Folha de S. Paulo
Desde já a vitória de Boric mostra que
outra esquerda é possível
O discurso de Gabriel Boric,
tão logo as urnas o transformaram no 66º presidente do Chile, é bem mais do que
uma bela peça de retórica política. Traz um cardápio completo e coerente de
compromissos de uma esquerda sintonizada com o mundo. Além disso, é inédito por
estas bandas, dada a forma como une, em pé de igualdade, a defesa do ambiente,
o reconhecimento de direitos de grupos identitários e a promessa de políticas
de proteção social que desde sempre caracterizaram a social-democracia.
Aos 35 anos, o jovem presidente eleito foi bem claro ao falar de um Chile verde frente às ameaças trazidas pela crise climática; do papel político das mulheres e de seu direito ao próprio corpo; do combate à violência e à discriminação contra minorias; do apreço pela riqueza cultural dos povos originários, do compromisso com a garantia dos direitos humanos; e da importância da segurança cidadã e da luta contra o narcotráfico.
Apontou na direção de uma mudança
estrutural assentada em crescimento e na reforma das políticas sociais
universais que alicerçam qualquer sistema de bem-estar que mereça esse nome
—saúde e educação públicas, sistema universal e equitativo de aposentadorias.
Cravou o compromisso com a responsabilidade fiscal, sem o que, bem sabem os brasileiros,
os avanços se desfazem ao primeiro abalo da economia.

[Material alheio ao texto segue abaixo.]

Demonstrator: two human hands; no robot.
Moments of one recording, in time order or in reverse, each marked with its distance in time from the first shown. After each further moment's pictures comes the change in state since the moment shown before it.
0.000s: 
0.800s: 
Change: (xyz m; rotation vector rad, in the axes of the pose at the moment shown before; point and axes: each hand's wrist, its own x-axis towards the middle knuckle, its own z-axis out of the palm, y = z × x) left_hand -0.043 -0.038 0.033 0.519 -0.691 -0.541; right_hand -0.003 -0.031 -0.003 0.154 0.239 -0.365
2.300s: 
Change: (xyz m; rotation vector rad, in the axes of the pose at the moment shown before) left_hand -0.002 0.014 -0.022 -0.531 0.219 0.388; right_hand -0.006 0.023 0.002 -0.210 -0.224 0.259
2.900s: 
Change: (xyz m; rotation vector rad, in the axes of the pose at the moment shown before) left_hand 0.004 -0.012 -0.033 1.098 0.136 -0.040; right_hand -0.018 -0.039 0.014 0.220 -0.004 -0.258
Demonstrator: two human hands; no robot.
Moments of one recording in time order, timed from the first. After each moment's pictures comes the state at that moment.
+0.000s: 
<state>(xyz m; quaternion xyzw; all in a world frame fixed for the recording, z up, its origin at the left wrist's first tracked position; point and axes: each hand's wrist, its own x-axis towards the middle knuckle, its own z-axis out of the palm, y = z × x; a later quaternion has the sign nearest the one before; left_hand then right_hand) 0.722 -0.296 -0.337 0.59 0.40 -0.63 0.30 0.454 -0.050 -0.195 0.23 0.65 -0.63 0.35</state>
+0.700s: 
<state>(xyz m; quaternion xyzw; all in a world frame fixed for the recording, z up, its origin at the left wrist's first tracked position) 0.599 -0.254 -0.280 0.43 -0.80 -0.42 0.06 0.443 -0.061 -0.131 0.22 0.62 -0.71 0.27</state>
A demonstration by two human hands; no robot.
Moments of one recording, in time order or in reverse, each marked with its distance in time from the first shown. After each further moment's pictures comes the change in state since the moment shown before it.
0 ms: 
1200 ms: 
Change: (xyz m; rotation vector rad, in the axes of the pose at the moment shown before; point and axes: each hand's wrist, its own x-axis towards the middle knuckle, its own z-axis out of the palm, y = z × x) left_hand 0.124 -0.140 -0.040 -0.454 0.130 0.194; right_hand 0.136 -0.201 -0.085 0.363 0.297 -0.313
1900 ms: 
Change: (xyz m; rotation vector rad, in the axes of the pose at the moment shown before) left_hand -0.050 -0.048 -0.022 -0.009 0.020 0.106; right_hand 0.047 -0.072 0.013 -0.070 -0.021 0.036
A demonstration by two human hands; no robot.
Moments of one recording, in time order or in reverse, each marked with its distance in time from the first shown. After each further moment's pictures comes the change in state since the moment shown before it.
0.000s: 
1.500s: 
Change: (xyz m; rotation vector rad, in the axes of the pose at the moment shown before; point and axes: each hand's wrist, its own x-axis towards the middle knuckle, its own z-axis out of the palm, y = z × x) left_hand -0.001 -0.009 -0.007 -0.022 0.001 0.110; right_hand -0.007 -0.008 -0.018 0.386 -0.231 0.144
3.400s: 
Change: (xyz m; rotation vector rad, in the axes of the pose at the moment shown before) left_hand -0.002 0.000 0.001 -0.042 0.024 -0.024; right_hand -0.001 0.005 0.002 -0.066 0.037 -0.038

Afirmou ainda a convicção de que, na
democracia representativa, os eleitos não podem deixar de "governar com os
pés na rua" e dialogar com a sociedade organizada. Finalmente,
reconhecendo que o porte da transformação proposta requer convergência
política, se declarou pronto a interagir com seus adversários.
"Se a campanha [eleitoral] deve ser
sempre em poesia, o governo é inevitavelmente em prosa", observou o
analista político chileno Patricio Navia, antecipando as dificuldades que Boric enfrentará para
traduzir suas ideias em iniciativas concretas. Começando por conseguir que o
pulverizado sistema de partidos de seu país assegure ao governo maiorias
estáveis de modo a fazer da energia social que nos últimos anos tomou as
alamedas de Santiago uma força transformadora das instituições, sob regras
democráticas.
Mas desde já a vitória de Boric mostra que
outra esquerda é possível: comprometida com a justiça climática, o respeito aos
direitos de todos, a começar dos diferentes, com políticas sociais
redistributivas ancoradas na moderação fiscal, com a busca de consensos e a
consideração pelas posições políticas alheias.
Entro em férias por duas semanas, esperando
que os ventos da renovação soprem também aqui em 2022.
*Professora titular aposentada de ciência
política da USP e pesquisadora do Cebrap.